I worked for a few years designing corporate training and clients definitely want a way to manage content - documentation, help files etc. - as well as a way to track employee uses of that content. The ability to monitor employee progress and mastery of training was the next thing that was a concern. This is not unlike academic use of an LMS.

The LMS of 2017 is much more sophisticated than the ones I used at the end of the 20th century. They are easier to do authoring. They are not beautiful, but they are less ugly. They take into account user experience much more and their use is much more intuitive.

In corporate use (and perhaps in some free and non-credit use) "informal learning" is a definite consideration. One key element of that is a system's ability to track and predict in order to direct the learner toward the next piece of content. This individualized learning path is something being developed more recently but will certainly be built into the next-gen LMS.

Connected to this informal learning is social learning. The current LMS you use probably has ways to interact with social networks. It might even have its own social tools. Most of these do not have the appeal of the most popular networks (Facebook, Twitter, Instagram et al). The next-gen LMS will include the qualities of a social network and will "help organizations capture and retain intellectual capital."

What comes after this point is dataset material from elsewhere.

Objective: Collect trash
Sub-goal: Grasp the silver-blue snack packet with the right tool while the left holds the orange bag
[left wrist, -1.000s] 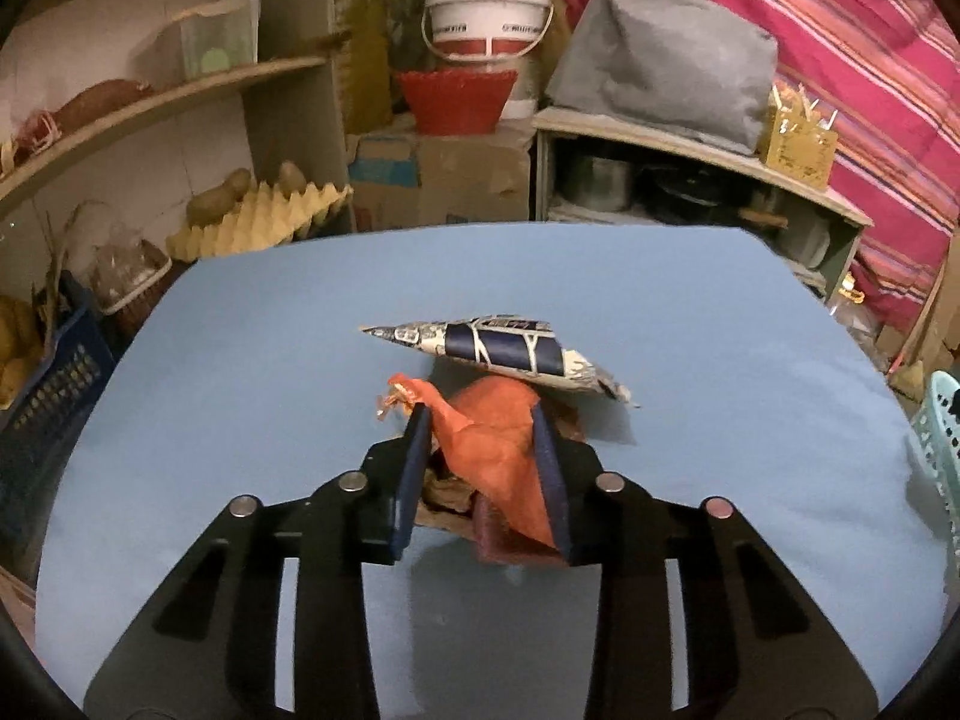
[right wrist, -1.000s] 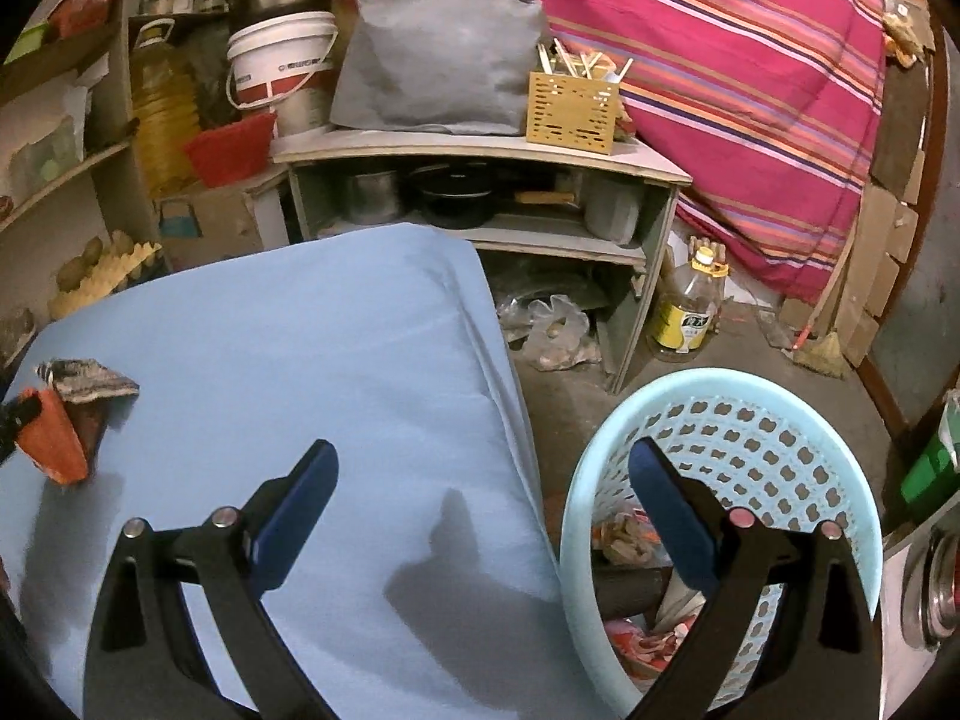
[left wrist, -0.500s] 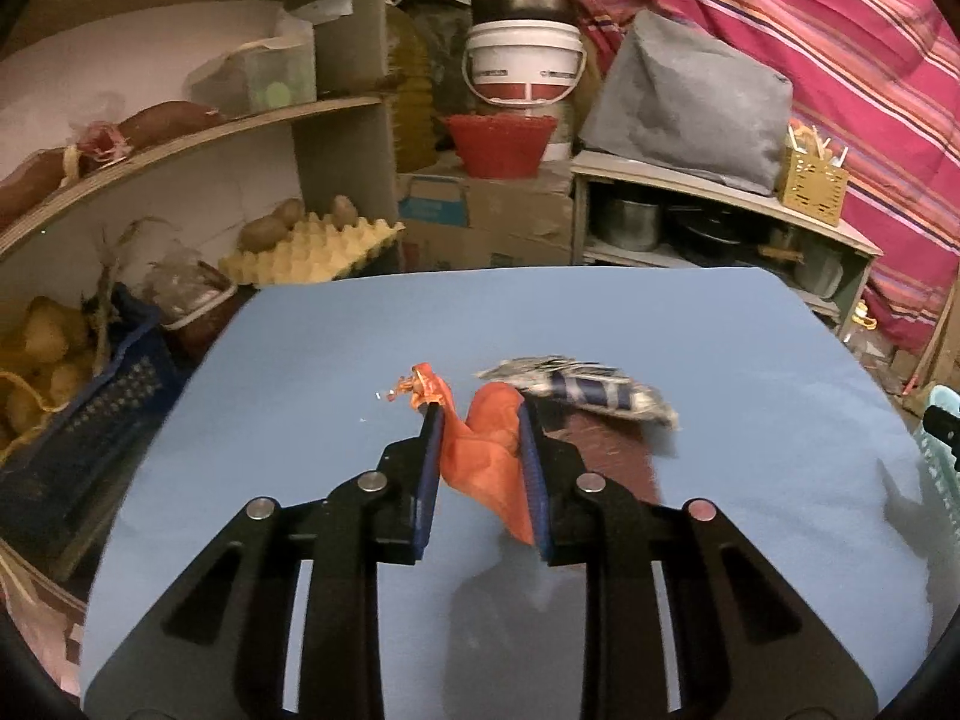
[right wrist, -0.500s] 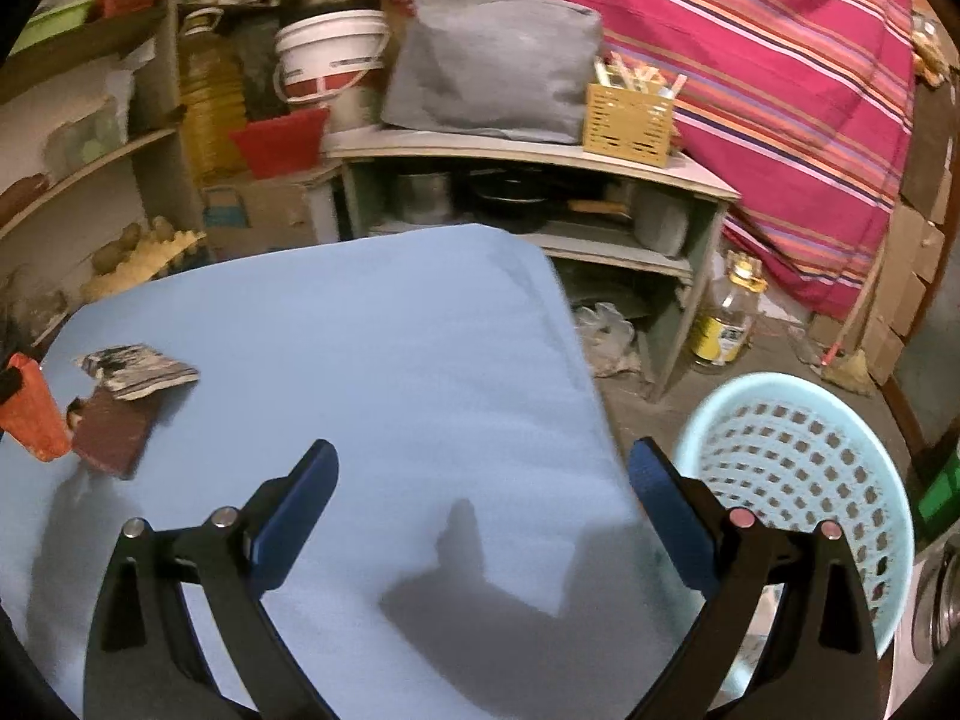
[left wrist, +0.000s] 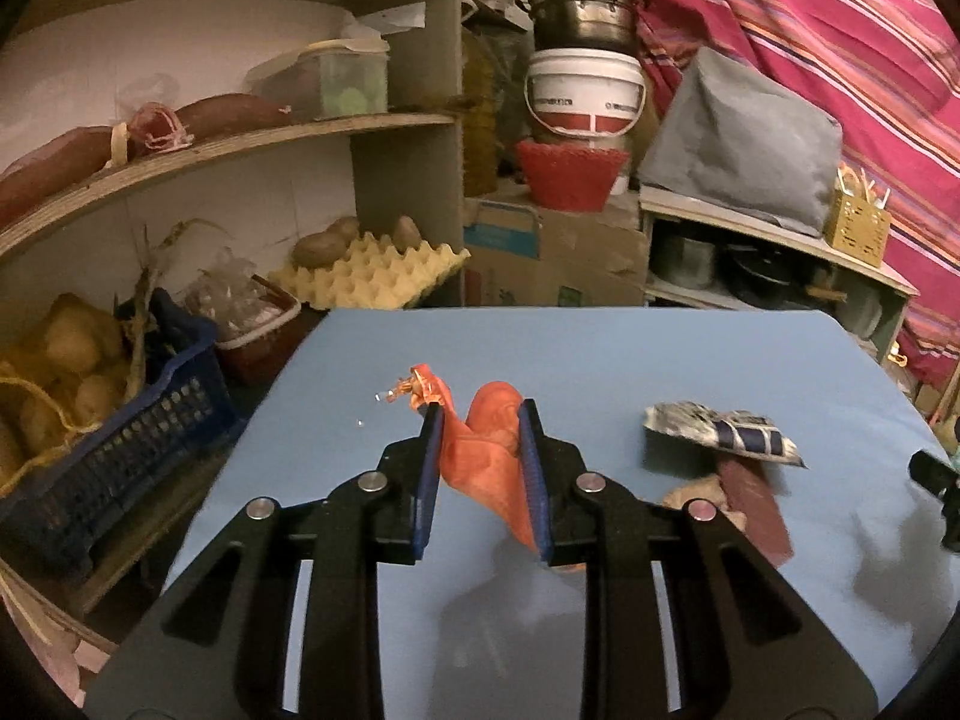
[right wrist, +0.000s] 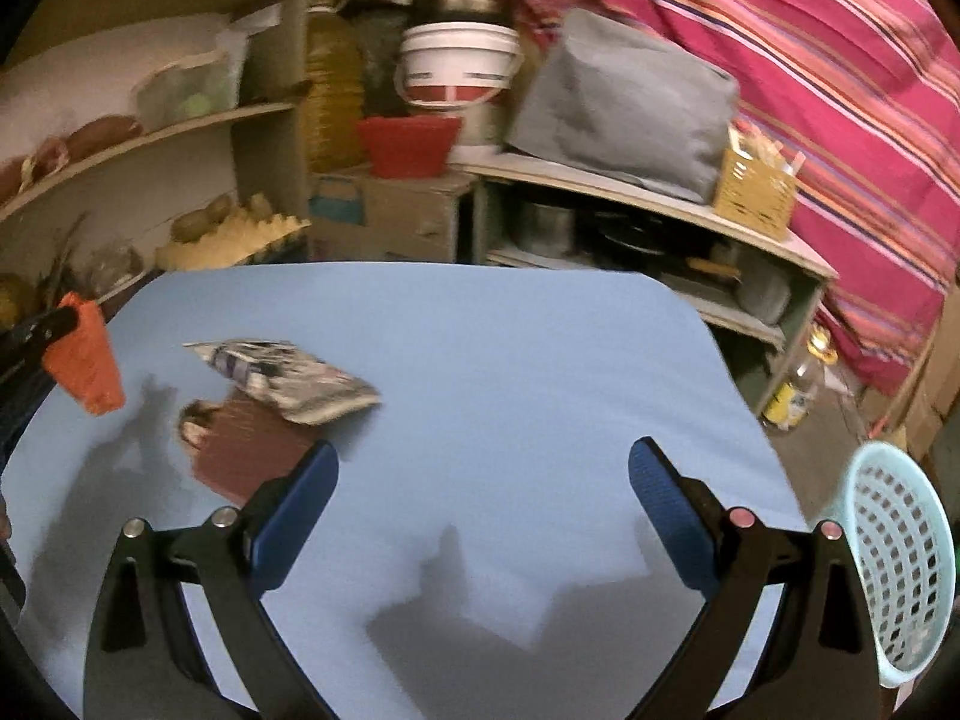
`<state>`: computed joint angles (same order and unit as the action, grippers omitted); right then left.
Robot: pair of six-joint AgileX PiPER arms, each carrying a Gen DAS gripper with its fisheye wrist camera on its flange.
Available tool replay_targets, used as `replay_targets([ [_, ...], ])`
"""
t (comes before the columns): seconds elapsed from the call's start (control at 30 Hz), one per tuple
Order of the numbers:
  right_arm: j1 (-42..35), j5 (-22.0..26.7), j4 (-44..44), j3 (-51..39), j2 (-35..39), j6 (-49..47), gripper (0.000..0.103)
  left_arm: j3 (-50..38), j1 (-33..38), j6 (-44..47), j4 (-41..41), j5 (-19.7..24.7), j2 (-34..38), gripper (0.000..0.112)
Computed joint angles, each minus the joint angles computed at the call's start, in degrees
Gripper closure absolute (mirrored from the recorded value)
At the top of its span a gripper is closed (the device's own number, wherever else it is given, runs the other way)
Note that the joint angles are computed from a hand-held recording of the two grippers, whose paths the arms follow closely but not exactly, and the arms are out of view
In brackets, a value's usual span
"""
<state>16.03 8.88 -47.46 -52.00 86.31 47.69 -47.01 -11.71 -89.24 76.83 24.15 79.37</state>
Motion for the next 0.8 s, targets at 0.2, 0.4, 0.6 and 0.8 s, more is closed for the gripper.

Some social features appear in LMS, but many companies use separate application (such as Sharepoint) for social collaboration, and in schools outside social network still rule. Combining the two successfully means learners have a reason to return to the LMS and complete more training or coursework. We are not there yet.

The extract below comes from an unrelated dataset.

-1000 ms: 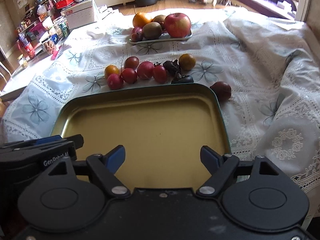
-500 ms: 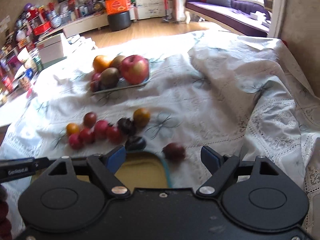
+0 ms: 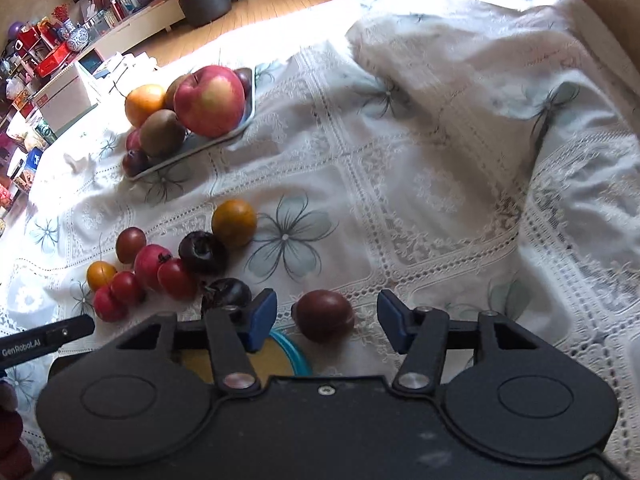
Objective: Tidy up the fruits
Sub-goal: 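Grasp the dark red plum with the right tool while the left tool grasps the red radish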
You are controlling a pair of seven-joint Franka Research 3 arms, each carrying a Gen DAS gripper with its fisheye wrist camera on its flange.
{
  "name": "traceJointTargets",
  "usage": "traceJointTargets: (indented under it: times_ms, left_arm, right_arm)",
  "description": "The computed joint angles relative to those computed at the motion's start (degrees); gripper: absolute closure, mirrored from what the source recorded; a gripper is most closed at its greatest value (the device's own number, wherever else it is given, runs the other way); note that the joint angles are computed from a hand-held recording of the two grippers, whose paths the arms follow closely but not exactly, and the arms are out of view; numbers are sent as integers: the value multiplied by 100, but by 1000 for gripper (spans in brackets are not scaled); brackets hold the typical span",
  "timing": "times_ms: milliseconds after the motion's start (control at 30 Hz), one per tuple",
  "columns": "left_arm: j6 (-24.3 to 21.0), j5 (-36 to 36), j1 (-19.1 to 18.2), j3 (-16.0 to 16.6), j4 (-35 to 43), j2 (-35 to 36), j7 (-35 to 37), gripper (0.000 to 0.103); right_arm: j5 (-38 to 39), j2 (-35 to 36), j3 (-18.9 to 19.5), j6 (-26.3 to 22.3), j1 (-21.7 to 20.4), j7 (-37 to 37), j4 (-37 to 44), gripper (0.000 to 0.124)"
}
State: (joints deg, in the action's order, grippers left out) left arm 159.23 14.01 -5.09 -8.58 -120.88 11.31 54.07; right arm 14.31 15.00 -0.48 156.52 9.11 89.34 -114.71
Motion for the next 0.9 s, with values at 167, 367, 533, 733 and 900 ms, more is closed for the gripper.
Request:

The next-gen LMS will be mobile. I still have not seen a really well done mobile version of an enterprise LMS, though vendors will tout that their LMS is "optimized for mobile use."

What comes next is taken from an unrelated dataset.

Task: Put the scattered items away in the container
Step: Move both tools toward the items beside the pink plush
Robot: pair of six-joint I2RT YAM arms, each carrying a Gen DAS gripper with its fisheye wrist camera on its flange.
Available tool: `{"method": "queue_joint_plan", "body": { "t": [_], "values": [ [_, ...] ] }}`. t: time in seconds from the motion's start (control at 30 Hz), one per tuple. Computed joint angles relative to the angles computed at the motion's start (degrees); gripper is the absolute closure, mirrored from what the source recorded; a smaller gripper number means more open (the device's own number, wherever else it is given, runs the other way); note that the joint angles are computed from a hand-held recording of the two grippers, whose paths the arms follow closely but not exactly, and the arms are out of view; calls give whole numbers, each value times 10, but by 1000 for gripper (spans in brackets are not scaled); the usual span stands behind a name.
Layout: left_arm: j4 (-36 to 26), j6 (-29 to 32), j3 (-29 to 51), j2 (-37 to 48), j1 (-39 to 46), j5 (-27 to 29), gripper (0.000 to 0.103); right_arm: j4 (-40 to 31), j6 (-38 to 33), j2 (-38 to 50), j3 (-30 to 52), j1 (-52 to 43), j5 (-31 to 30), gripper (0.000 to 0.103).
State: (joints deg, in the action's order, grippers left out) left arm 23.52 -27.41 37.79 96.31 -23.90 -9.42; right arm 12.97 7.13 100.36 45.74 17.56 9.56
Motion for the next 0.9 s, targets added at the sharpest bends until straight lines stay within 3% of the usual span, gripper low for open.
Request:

What about this engagement engine concept? As the aforementioned article points out for the corporate world, "It shouldn’t come as a surprise to anyone that employee engagement is a big problem. Training aside, poor engagement is responsible for low productivity, high employee turnover and lifeless company cultures. The sad thing is that these consequences exacerbate the issue of engagement, locking organizations in a downward spiral." In education, these translate to poor grades, dropped courses and lower enrollments.

Things you will see being developed more now are improved vectors for feedback and communication from facilitator to learner and from learner to learner. Learners want to know how they are progressing and want to be "rewarded" for progress. Whether those rewards will be most engaging as grades/salary, status/advancement, badges, rankings or some other system is yet to be decided. 

Gamification is currently one of the ways to let learners see progress and become engaged. But "gamification" still carries with it the incorrectly applied impression (especially in higher education) of playing games and "making learning fun." Learning, at its best, is fun, but don't tell professors that is the goal for them to strive for.

I realized early on in doing corporate training design work that tracking employees’ "key performance indicators" was surprisingly much more important to companies than it was to educators. Our corporate courses were actually more concerned with formative assessments (frequent checks for learning), than our academic courses that more commonly used summative assessments (quizzes and tests).

That future ideal LMS will include "performance management suites that tie together objectives, competencies, reviews and training in one streamlined process."

Are these unrealistic goals for a future LMS. No. In fact, I know that all of these items are being studied and tested by developers. It is just a question of how long it will take for them to be ready in one LMS.